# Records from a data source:

----

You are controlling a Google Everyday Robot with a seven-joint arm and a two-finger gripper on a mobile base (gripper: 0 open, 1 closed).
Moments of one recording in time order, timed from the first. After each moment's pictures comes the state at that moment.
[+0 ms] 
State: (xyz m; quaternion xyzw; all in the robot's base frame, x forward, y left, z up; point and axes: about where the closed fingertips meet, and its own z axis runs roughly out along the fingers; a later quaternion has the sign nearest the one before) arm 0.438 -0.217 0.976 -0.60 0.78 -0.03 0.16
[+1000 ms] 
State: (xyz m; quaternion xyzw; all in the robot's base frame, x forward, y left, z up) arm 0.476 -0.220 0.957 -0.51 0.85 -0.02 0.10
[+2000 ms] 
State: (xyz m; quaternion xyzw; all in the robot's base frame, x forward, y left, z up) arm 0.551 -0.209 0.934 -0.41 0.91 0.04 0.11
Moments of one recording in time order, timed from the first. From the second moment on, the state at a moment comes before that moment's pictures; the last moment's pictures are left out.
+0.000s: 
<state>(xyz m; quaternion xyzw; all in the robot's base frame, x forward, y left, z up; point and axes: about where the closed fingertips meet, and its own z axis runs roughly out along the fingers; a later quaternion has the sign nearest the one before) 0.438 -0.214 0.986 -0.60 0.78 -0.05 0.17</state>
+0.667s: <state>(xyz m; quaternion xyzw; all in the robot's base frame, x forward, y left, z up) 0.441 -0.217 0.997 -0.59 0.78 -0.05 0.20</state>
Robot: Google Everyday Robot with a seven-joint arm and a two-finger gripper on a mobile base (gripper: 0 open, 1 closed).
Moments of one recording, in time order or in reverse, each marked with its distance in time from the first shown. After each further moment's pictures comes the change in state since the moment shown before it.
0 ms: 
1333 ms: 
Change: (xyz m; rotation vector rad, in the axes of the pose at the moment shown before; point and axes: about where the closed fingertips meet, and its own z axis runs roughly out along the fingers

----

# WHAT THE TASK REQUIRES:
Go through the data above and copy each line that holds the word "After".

# WRITTEN SOLUTION:
Moments of one recording in time order, timed from the first. After each moment's pictures comes the state at that moment.
Moments of one recording, in time order or in reverse, each marked with its distance in time from the first shown. After each further moment's pictures comes the change in state since the moment shown before it.

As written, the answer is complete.